- Born: Abigail Chin 1982 United States
- Education: University of Colorado Boulder
- Occupations: Sports journalist, television reporter
- Years active: 2000s–present
- Employer: NBC Sports Boston
- Known for: Boston Celtics courtside reporter and host
- Spouse: Mike Schmidt
- Children: 2

= Abby Chin =

American sports journalist (born 1982)

Abby Chin (born 1982) is an American sports journalist. She is a Boston Celtics basketball pregame and postgame reporter, as well as a court-side reporter. Chin also has covered major events for national networks, including the 2018 Winter Olympics in Pyeongchang on NBC and NBA Summer League on NBA TV. She actively fights for gender and ethnicity inclusion in sports and identifies as Asian American.

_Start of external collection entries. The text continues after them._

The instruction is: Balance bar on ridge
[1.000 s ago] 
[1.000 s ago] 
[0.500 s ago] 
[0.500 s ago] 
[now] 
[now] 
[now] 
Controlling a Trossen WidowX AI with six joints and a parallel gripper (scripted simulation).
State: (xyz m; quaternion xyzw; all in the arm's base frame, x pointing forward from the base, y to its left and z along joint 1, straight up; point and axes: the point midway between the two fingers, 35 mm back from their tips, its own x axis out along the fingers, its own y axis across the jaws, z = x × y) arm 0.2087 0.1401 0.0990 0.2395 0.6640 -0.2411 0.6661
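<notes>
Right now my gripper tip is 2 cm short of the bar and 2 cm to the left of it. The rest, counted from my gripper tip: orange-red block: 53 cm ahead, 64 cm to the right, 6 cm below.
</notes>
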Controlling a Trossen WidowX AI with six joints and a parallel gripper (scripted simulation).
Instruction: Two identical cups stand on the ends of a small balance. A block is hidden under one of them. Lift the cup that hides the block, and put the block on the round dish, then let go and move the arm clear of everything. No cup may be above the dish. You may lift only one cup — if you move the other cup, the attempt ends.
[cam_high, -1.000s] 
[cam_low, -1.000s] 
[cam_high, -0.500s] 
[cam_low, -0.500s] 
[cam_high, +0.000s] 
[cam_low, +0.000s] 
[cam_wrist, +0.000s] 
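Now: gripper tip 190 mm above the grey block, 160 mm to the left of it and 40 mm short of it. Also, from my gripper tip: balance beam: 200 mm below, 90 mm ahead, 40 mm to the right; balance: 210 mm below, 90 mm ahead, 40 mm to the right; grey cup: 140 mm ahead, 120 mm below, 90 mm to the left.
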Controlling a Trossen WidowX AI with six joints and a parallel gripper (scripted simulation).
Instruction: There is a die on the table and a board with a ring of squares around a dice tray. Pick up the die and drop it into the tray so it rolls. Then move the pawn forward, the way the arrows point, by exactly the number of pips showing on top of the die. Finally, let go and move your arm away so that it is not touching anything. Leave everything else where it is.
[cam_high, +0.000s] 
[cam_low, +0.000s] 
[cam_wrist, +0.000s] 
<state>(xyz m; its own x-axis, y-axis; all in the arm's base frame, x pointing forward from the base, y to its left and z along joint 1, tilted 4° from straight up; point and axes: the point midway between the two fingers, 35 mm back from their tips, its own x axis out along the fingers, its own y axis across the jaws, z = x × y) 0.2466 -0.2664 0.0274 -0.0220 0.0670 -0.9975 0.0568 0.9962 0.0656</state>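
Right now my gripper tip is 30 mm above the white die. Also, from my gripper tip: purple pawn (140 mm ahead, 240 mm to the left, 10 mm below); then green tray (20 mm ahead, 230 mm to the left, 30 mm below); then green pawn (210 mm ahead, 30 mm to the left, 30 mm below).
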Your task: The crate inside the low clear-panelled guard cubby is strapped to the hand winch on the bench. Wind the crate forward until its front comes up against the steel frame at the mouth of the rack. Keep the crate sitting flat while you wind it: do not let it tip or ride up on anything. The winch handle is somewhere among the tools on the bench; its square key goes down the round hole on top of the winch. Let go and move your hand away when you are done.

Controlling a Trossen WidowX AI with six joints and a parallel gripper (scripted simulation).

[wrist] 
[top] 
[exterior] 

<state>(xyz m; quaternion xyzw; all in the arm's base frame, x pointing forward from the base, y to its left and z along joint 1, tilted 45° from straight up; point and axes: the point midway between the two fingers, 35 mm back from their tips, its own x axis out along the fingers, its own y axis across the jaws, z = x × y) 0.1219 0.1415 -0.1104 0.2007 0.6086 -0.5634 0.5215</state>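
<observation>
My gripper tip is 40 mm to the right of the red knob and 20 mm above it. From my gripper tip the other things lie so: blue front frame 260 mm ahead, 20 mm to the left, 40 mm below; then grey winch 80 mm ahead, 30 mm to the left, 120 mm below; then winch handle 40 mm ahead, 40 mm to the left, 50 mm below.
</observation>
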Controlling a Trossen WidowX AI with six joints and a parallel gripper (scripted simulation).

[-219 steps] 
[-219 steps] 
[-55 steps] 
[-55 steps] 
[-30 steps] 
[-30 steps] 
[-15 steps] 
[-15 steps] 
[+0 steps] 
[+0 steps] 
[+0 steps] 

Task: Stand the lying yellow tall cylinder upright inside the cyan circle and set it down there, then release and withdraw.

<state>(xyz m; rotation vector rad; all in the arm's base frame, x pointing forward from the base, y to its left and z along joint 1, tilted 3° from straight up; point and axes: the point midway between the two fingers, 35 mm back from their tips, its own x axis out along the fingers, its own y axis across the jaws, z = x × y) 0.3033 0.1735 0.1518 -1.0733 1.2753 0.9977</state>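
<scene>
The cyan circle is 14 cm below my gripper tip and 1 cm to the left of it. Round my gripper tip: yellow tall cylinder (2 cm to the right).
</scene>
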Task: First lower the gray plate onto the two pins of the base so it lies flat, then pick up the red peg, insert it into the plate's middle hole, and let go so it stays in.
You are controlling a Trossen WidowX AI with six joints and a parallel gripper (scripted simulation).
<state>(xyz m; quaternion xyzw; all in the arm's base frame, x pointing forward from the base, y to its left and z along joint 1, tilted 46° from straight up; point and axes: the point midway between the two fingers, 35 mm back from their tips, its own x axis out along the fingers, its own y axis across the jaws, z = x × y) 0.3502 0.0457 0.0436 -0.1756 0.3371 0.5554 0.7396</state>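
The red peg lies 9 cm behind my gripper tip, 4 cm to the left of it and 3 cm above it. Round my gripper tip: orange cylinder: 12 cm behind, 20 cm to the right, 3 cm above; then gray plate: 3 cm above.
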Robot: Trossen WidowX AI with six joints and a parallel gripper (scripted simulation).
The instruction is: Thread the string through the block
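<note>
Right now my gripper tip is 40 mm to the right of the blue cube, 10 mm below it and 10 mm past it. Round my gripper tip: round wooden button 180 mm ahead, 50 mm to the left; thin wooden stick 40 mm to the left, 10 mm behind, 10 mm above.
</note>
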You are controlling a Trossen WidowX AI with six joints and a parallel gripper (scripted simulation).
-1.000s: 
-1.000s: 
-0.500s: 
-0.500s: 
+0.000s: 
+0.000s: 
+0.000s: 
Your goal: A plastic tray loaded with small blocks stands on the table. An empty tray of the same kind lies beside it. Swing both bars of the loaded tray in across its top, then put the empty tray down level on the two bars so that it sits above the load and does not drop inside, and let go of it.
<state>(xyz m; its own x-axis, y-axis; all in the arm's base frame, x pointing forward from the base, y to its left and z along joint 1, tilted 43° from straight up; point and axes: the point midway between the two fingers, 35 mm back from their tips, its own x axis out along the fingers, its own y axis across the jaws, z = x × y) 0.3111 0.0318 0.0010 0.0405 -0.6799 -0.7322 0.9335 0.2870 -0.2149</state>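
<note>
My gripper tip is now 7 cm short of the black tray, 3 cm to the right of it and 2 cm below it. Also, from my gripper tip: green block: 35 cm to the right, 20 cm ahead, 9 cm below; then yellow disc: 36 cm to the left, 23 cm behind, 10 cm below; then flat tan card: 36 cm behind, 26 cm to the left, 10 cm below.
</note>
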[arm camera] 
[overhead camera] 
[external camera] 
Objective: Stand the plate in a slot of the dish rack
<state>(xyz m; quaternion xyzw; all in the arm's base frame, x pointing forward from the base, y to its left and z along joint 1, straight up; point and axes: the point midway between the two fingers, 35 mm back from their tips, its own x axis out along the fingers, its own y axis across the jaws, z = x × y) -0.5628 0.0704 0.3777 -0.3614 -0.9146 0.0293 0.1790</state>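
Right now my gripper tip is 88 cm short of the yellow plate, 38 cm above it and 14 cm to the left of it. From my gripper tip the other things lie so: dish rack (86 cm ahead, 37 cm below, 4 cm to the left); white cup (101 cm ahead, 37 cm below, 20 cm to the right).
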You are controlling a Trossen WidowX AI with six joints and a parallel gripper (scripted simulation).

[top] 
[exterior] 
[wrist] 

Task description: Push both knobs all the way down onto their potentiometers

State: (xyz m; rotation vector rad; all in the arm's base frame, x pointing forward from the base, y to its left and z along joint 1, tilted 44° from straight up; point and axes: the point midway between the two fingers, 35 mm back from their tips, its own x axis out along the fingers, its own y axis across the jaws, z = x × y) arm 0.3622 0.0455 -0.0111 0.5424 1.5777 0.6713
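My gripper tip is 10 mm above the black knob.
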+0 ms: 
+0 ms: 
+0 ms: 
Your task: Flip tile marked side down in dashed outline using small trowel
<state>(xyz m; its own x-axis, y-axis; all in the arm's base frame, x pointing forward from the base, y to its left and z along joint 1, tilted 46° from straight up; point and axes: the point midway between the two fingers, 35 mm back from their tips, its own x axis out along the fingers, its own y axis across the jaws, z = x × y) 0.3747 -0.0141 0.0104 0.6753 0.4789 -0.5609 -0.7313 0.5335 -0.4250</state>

== Early life and education ==
Chin grew up in Denver, Colorado and studied broadcasting at the University of Colorado Boulder. Following graduation in 2003, she worked as a production assistant at ESPN and later interned in Colorado sports radio and television.

== Career ==
For a time, Chin worked for local television stations in Alabama and then CSN Northwest in Portland, Oregon. In January 2013, she began working as the Celtics court-side reporter, replacing Greg Dickerson. At the end of the 2019-20 season, Chin was laid off from her role as sideline reporter, igniting an online petition with over 1600 signatures to re-hire her. She returned to Celtics for the 2020–21 season after Kyle Draper left to become the play-by-play announcer for the Sacramento Kings.

In March 2025, Chin was joined by sportswriter Jackie MacMullan and Connecticut Sun player Diamond DeShields for the second-ever all-female Celtics telecast in celebration of Women's History Month.

== Personal life ==
She is married to Mike Schmidt, a software engineer, and has two children, Mabel and Silas.